WHAT IS REQUIRED: From the first line of the listing, copy each line exactly until you have included the line with "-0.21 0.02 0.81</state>"; leave out the pictures.
***** DATA BELOW
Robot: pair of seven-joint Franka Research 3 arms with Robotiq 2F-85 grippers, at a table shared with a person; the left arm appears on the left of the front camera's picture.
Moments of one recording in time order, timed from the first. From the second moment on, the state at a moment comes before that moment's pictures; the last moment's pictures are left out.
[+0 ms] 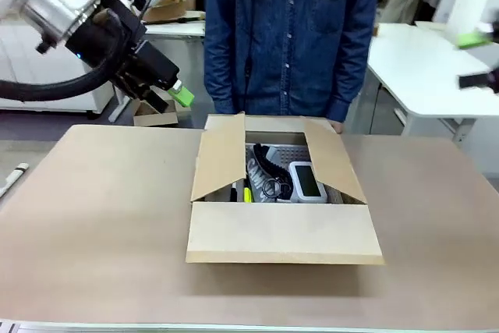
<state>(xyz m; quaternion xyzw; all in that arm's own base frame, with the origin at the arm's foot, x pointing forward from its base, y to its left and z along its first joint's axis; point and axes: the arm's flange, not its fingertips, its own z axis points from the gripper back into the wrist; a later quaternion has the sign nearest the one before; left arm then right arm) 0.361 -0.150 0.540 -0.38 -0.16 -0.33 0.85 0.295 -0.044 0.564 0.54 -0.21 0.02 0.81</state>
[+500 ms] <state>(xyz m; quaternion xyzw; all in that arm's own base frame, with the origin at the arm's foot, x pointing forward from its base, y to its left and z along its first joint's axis) 0.349 -0.193 0.551 -0.32 -0.15 -0.32 0.88 0.301 -0.013 0.579 0.46 -0.23 0.03 0.86</state>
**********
WRITTEN REPLY:
Robot: pair of seven-joint Franka Research 3 arms with Robotiq 2F-85 grippers, at a table shared with a person; the left arm appears on the left of the front camera's picture.
Moments of one recording in time order, timed from the first. From the second moment on, the state at a moment comes before that moment's pictures; the last moment's pictures are left out.
[+0 ms] 
<state>(xyz m; quaternion xyzw; all in that arm's own base frame, with the origin at the arm's foot, x pointing forward from its base, y to its left and z along its first joint's axis; point and axes: the arm's flange, not its fingertips, its own z axis points from the gripper back into the wrist; a later quaternion has the sign nearest the one before; left arm then right arm) 0.361 -0.150 0.540 -0.38 -0.16 -0.33 0.85 0.295 -0.044 0.564 0.54 -0.21 0.02 0.81</state>

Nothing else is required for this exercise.